==== Information ====

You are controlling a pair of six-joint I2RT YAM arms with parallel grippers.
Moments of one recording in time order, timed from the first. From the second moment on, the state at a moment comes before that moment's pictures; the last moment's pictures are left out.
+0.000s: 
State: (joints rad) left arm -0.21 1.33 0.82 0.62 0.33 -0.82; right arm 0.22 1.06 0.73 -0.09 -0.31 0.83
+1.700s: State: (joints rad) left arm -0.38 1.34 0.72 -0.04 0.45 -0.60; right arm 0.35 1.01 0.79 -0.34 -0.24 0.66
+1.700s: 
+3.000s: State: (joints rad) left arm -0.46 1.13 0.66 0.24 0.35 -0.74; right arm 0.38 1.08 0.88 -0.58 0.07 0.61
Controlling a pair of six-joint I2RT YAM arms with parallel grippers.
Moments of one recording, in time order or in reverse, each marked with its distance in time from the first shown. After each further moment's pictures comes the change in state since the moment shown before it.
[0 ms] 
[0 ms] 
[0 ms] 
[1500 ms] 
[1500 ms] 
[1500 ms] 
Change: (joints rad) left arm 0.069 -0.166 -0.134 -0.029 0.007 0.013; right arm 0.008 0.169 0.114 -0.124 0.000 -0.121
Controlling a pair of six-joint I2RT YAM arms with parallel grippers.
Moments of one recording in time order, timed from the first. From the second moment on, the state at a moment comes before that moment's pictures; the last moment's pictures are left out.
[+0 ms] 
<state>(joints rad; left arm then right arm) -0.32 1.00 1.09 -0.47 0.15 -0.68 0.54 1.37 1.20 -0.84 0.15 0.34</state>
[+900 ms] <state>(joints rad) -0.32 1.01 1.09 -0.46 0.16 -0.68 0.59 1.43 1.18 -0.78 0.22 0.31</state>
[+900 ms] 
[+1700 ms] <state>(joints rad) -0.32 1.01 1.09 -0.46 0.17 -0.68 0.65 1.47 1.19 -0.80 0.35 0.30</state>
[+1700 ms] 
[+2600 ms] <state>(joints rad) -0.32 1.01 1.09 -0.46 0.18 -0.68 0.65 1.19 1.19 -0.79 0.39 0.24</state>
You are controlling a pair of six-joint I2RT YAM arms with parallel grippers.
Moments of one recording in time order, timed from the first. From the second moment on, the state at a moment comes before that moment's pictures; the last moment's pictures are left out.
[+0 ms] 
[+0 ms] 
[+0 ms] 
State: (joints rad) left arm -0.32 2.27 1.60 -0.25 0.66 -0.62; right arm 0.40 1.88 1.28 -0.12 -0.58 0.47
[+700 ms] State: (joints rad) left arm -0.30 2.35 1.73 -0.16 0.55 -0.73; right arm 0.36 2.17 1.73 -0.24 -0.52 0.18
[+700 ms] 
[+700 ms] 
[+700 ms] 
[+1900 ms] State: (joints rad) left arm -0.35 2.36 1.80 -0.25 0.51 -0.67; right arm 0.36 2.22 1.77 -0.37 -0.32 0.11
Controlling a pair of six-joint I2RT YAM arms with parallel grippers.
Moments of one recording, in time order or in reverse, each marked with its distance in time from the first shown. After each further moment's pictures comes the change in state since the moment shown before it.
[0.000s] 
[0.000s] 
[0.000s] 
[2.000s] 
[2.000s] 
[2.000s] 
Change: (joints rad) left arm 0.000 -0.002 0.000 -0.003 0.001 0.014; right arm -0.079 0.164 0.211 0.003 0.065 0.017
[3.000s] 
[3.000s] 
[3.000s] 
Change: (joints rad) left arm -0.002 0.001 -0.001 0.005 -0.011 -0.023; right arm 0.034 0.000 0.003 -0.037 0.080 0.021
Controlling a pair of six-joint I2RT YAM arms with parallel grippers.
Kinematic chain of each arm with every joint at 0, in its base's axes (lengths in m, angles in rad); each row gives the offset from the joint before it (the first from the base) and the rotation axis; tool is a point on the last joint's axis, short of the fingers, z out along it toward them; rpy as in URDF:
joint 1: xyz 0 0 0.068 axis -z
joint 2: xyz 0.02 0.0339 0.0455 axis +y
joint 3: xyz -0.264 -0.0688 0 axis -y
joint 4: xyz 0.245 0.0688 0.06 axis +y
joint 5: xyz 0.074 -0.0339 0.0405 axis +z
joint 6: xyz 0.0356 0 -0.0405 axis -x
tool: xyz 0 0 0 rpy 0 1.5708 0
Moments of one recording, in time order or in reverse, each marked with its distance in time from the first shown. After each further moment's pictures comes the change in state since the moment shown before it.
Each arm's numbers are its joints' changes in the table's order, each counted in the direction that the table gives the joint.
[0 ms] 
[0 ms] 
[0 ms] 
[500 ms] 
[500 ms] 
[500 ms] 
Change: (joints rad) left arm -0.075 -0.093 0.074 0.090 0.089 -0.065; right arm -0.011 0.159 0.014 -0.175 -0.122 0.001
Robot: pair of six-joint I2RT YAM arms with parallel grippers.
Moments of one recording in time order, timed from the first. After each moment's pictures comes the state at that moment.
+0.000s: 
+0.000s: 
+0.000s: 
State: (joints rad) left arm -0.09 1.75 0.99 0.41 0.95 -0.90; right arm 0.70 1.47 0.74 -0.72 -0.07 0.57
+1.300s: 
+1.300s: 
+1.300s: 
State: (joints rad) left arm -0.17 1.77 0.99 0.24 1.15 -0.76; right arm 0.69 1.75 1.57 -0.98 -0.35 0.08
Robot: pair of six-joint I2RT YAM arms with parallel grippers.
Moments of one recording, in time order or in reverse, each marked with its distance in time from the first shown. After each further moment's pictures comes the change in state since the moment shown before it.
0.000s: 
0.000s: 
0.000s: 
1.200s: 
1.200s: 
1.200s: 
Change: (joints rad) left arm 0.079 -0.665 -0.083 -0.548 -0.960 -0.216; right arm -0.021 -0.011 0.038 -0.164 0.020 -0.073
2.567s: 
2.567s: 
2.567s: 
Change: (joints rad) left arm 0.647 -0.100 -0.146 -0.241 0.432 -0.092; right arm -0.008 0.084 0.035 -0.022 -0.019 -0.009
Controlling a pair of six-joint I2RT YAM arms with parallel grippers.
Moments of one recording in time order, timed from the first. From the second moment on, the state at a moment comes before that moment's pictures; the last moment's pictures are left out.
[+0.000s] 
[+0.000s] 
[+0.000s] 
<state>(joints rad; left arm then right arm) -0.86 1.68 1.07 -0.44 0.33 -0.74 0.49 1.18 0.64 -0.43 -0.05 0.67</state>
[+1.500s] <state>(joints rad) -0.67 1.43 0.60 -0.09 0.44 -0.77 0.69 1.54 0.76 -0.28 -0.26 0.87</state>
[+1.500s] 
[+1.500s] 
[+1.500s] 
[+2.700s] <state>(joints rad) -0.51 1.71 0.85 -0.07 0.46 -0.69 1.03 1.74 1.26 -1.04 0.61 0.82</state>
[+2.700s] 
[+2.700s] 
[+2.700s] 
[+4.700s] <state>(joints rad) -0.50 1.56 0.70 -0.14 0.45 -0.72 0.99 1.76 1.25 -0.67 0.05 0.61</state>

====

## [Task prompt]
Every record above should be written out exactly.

## [Exercise answer]
You are controlling a pair of six-joint I2RT YAM arms with parallel grippers.
Moments of one recording in time order, timed from the first. From the second moment on, the state at a moment comes before that moment's pictures; the last moment's pictures are left out.
+0.000s: 
State: (joints rad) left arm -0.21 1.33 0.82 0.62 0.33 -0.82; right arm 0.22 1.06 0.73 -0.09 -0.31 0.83
+1.700s: State: (joints rad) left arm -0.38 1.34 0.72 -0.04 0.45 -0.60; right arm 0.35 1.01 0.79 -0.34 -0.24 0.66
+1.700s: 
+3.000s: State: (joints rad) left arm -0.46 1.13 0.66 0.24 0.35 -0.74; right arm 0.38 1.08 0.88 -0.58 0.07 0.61
Controlling a pair of six-joint I2RT YAM arms with parallel grippers.
Moments of one recording, in time order or in reverse, each marked with its distance in time from the first shown. After each further moment's pictures comes the change in state since the moment shown before it.
[0 ms] 
[0 ms] 
[0 ms] 
[1500 ms] 
[1500 ms] 
[1500 ms] 
Change: (joints rad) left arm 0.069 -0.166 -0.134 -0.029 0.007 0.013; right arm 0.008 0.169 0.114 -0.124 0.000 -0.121
Controlling a pair of six-joint I2RT YAM arms with parallel grippers.
Moments of one recording in time order, timed from the first. From the second moment on, the state at a moment comes before that moment's pictures; the last moment's pictures are left out.
[+0 ms] 
<state>(joints rad; left arm then right arm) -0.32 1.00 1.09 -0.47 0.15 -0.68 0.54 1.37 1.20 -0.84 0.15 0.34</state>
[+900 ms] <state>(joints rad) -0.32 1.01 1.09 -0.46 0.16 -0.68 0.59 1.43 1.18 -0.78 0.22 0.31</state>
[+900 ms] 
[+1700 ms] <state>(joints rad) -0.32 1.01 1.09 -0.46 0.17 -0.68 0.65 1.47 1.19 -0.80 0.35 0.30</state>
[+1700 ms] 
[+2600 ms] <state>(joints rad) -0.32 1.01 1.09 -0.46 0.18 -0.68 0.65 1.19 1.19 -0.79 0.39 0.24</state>
You are controlling a pair of six-joint I2RT YAM arms with parallel grippers.
Moments of one recording in time order, timed from the first. From the second moment on, the state at a moment comes before that moment's pictures; the last moment's pictures are left out.
[+0 ms] 
[+0 ms] 
[+0 ms] 
State: (joints rad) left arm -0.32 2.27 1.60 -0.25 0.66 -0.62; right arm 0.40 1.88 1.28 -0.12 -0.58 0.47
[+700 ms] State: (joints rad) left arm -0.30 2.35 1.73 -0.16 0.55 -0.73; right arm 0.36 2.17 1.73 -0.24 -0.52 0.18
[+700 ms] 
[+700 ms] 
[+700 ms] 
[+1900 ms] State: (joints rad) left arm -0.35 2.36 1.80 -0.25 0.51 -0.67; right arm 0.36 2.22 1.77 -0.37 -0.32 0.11
Controlling a pair of six-joint I2RT YAM arms with parallel grippers.
Moments of one recording, in time order or in reverse, each marked with its distance in time from the first shown. After each further moment's pictures comes the change in state since the moment shown before it.
[0.000s] 
[0.000s] 
[0.000s] 
[2.000s] 
[2.000s] 
[2.000s] 
Change: (joints rad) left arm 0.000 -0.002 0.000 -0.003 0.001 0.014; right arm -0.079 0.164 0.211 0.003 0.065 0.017
[3.000s] 
[3.000s] 
[3.000s] 
Change: (joints rad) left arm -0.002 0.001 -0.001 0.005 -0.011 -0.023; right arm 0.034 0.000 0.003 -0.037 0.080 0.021
Controlling a pair of six-joint I2RT YAM arms with parallel grippers.
Kinematic chain of each arm with every joint at 0, in its base's axes (lengths in m, angles in rad); each row gives the offset from the joint before it (the first from the base) and the rotation axis; tool is a point on the last joint's axis, short of the fingers, z out along it toward them; rpy as in URDF:
joint 1: xyz 0 0 0.068 axis -z
joint 2: xyz 0.02 0.0339 0.0455 axis +y
joint 3: xyz -0.264 -0.0688 0 axis -y
joint 4: xyz 0.245 0.0688 0.06 axis +y
joint 5: xyz 0.074 -0.0339 0.0405 axis +z
joint 6: xyz 0.0356 0 -0.0405 axis -x
tool: xyz 0 0 0 rpy 0 1.5708 0
Moments of one recording, in time order or in reverse, each marked with its distance in time from the first shown. After each further moment's pictures comes the change in state since the moment shown before it.
Each arm's numbers are its joints' changes in the table's order, each counted in the direction that the table gives the joint.
[0 ms] 
[0 ms] 
[0 ms] 
[500 ms] 
[500 ms] 
[500 ms] 
Change: (joints rad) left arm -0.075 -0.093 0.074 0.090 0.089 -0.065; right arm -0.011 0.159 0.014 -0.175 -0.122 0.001
Robot: pair of six-joint I2RT YAM arms with parallel grippers.
Moments of one recording in time order, timed from the first. After each moment's pictures comes the state at that moment.
+0.000s: 
+0.000s: 
+0.000s: 
State: (joints rad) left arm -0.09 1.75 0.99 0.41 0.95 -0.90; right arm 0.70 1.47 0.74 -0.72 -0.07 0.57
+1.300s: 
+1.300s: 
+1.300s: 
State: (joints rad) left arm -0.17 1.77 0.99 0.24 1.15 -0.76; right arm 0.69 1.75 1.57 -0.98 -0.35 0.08
Robot: pair of six-joint I2RT YAM arms with parallel grippers.
Moments of one recording, in time order or in reverse, each marked with its distance in time from the first shown. After each further moment's pictures comes the change in state since the moment shown before it.
0.000s: 
0.000s: 
0.000s: 
1.200s: 
1.200s: 
1.200s: 
Change: (joints rad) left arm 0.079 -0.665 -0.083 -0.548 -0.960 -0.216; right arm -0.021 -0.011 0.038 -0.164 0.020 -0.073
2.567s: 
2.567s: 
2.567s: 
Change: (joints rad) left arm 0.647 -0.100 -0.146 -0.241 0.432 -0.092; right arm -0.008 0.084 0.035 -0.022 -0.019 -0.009
Controlling a pair of six-joint I2RT YAM arms with parallel grippers.
Moments of one recording in time order, timed from the first. From the second moment on, the state at a moment comes before that moment's pictures; the last moment's pictures are left out.
[+0.000s] 
[+0.000s] 
[+0.000s] 
<state>(joints rad; left arm then right arm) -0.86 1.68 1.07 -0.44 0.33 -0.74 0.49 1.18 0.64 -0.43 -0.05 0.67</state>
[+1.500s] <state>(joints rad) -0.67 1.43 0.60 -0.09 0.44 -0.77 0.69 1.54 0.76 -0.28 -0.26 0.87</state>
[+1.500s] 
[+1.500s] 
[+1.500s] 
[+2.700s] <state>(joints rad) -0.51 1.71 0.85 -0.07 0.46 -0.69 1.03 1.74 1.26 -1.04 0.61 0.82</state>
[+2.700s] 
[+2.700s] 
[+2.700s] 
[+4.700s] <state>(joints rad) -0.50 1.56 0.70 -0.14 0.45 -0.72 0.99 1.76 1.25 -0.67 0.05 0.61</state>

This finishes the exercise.